A rabbit polyclonal antibody against the peptide corresponding to amino acids 339 to 359 (CDGLNDSSKQGYSQETKRLKRT) of human PTAR1 primary sequence was custom made by YenZyme antibodies, LLC, CA 94080. The specificity of the antibody was validated by silencing PTAR1 in primary fibroblasts NHFs and HEK293T cell lines (Supplementary Fig. 1A). Antibodies were from Abcam (FNTA, FNTB), Abnova (PGGT1B), Bethyl (RabGGTB), Aviva Biosystems (RabGGTA), Sigma (anti-FLAG M2, anti-FLAG, β-actin), Santa Cruz Biotechnology (SKP1), and Covance (anti-HA). A polyclonal rabbit antibody to FBXL2 was generated using a peptide against FBXL2 as previously described²⁷. Human cDNA ORFs for PTAR1, FNTA, and RabGGTA were purchased from Origene. GFP-tagged cDNA of RAB1a, RAB7a, RAB11, RAB34, and RAB35 were obtained from Addgene. The variously tagged-genes and mutants were generated in pcDNA3 and pEGFPC1 vectors either by sub-cloning or site-directed mutagenesis methodologies, as described.
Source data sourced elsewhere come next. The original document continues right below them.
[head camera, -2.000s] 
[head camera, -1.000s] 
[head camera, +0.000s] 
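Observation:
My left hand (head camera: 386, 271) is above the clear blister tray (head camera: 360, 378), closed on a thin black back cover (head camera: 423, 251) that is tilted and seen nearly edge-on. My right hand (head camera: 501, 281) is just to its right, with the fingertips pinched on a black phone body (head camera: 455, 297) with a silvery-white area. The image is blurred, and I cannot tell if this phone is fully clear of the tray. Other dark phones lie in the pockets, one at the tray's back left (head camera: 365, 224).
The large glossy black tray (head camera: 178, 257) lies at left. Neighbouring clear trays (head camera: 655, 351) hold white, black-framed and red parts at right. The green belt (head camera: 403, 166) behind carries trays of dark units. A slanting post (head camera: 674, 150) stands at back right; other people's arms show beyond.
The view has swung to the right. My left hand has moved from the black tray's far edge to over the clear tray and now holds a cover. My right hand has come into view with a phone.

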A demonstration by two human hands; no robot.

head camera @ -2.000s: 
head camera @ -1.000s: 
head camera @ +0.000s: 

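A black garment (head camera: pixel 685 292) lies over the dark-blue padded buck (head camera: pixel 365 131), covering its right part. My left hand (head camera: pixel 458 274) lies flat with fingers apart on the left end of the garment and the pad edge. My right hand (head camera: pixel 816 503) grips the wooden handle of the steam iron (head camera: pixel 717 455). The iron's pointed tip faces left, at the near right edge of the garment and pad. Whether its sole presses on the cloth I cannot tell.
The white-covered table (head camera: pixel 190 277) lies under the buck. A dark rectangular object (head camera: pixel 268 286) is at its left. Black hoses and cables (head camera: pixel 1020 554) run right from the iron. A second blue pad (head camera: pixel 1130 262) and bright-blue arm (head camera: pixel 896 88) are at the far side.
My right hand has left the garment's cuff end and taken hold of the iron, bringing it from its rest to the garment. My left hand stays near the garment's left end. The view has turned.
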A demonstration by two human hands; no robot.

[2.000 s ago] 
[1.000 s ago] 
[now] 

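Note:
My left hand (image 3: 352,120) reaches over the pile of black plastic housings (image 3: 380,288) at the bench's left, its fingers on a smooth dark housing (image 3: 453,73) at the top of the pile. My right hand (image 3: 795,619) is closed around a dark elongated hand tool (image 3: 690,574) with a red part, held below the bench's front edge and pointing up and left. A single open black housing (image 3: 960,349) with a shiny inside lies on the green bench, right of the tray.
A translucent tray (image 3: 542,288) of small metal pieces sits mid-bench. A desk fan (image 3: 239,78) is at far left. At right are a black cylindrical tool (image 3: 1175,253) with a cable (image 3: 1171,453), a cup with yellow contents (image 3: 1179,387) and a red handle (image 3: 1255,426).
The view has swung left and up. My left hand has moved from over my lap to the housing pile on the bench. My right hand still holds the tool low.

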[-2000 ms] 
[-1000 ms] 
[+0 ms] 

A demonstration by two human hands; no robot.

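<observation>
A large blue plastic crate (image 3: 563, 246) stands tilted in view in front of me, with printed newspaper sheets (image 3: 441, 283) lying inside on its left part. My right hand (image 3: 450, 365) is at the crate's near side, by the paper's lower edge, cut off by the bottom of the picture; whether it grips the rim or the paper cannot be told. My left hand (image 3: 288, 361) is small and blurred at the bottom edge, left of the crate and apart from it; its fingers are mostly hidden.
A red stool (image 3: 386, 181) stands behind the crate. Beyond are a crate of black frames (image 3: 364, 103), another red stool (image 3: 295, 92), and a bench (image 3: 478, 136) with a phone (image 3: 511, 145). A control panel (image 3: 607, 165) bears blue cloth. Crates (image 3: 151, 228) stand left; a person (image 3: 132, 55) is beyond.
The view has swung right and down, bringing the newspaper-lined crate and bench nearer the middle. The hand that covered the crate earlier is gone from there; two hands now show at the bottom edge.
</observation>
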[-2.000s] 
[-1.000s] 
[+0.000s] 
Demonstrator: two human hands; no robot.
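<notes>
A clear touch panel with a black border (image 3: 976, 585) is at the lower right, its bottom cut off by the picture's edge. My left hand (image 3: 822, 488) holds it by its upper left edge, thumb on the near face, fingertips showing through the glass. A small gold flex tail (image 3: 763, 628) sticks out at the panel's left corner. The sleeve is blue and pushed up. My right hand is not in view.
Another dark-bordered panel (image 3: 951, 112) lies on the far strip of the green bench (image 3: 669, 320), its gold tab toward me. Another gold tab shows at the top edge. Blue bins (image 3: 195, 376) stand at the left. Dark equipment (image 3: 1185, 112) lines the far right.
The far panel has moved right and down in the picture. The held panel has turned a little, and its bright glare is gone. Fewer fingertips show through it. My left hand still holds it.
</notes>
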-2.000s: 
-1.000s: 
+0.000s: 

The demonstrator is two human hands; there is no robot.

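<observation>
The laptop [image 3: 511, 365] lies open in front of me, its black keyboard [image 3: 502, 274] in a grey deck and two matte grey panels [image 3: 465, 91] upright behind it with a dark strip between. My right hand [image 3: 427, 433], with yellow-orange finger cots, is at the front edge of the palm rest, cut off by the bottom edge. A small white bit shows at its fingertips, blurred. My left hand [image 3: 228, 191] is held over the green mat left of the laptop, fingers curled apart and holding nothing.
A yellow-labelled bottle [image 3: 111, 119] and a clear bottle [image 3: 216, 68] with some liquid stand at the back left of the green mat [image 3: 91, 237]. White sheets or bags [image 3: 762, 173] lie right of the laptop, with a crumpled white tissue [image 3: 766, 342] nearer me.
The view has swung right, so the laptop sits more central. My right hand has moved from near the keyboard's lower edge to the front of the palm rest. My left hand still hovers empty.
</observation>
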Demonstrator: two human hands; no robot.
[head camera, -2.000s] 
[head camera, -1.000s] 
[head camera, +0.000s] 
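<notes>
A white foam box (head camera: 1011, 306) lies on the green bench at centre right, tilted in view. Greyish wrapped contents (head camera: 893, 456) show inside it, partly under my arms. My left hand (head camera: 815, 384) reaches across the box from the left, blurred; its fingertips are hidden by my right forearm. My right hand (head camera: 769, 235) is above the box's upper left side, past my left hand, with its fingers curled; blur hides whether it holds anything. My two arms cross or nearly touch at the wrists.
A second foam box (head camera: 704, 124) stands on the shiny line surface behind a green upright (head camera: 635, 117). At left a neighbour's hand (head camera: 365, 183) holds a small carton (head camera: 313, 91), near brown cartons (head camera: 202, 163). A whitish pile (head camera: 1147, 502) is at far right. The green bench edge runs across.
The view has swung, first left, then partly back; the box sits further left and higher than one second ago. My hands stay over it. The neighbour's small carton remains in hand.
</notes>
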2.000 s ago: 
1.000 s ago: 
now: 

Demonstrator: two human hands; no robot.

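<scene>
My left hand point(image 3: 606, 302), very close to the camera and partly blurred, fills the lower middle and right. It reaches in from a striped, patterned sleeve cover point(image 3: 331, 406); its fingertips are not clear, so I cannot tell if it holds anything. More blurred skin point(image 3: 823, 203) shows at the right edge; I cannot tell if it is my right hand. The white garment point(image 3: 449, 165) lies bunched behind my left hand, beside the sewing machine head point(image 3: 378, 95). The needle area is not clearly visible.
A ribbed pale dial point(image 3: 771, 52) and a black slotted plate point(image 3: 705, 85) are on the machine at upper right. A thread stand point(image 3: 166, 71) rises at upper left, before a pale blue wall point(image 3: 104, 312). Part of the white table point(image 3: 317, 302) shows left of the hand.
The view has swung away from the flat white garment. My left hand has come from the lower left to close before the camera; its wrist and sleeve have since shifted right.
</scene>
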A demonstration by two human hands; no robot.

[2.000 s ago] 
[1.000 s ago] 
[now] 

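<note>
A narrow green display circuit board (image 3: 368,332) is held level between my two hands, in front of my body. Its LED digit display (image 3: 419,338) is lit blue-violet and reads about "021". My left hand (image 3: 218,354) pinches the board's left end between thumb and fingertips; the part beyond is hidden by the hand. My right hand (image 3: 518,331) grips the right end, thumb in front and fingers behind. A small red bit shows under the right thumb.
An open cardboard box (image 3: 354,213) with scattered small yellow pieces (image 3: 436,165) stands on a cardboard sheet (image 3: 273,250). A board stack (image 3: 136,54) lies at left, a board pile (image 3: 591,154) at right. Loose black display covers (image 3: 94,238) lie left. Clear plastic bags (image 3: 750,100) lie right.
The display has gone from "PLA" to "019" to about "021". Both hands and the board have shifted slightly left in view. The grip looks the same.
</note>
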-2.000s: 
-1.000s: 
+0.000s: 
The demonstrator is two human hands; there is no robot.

Immunoprecipitation and Immunoblotting

RPE1-HTERT, HeLa, and HEK-293T cells were transiently transfected using Lipofectamine® 3000 reagent. Sixteen hours after transfection HEK-293T cells were incubated with MG132 for three hours before harvesting. Lysis of cell pellets was carried out with lysis buffer (50 mM Tris, pH 8.0, 150 mM NaCl, glycerol 10%, 1 mM EDTA, 50 mM NaF, NP-40 0.1%) supplemented with protease and phosphatase inhibitors. Protein estimation in soluble lysates was carried out with Bio-Rad DC^™ protein assay according to manufactures protocol (cat# 500–113/4). Immunoprecipitation and western blotting were performed as previously described^27,28. For trimeric complex formation, sixteen hours after transfection with indicated plasmids, cells were harvested and WCLs were used for a first immunoprecipitation with an anti-FLAG antibody. Immunoprecipitated proteins were eluted with an excess of FLAG peptide. 10% of the eluate was set aside, and the remaining 90% was subjected to a second immunoprecipitation using an anti-GFP antibody and elution with 1% SDS. The two eluates were then immunoblotted.

Gene silencing

Cells were grown in live cell imaging compatible dish (Thermo Scientific #150682), and 10 cm dish formats. ON TARGET siRNA oligos from Dharmacon, Inc.2d for various genes (PTAR1, PGGT1B, FNTA, and RabGGTA) and controls were used at 5 nM final concentration for 24–72 hours using Lipofectamine® RNAimax reagent, according to the manufacturer’s instruction (invitrogen). ON-TARGETplus human PTAR1 siRNA (L-010311–01, LU-010311-01, J-010311-09-0005, J-010311-10-0002): GAAGCUAGGUAUAACCGGA, GAACAGGAGAUGAAUUGAUA, CCAUAGUCCUGGUUGAAAA, GGAGGAACCCACACAUAGA. ON-TARGETplus human FNTA siRNA (L-008807, LU-008807), ON-TARGETplus human RABGGTA siRNA (L-005097), ON-TARGETplus human PGGT1B (L-008703-00-0005) and ON-TARGET Non-targeting siRNA #1 (D-001810-01-05).

Statistics and Reproducibility

Dataset were analyzed by GraphPad Prism® software with student’s unpaired T-test and ANOVA. Error bars represent either S.D. or S.E.M as indicated in the text. All immunoblot images and immunofluorescence images are representative of at least three independent experiments, except where specified in the figure legends.

Reporting Summary

Further information on experimental design is available in the Nature Research Reporting Summary linked to this article.

Data Availability

Structural coordinates and structural factors have been deposited to the Protein Data Bank (PDB) under accession number 6O60. Source data for Figure 2a, b and Supplementary Figure 2b are available with the paper online. All other data are available from the authors upon request.

All experiments were repeated at least three times. Uncropped blot/gel images are shown in Supplementary Data Set 1.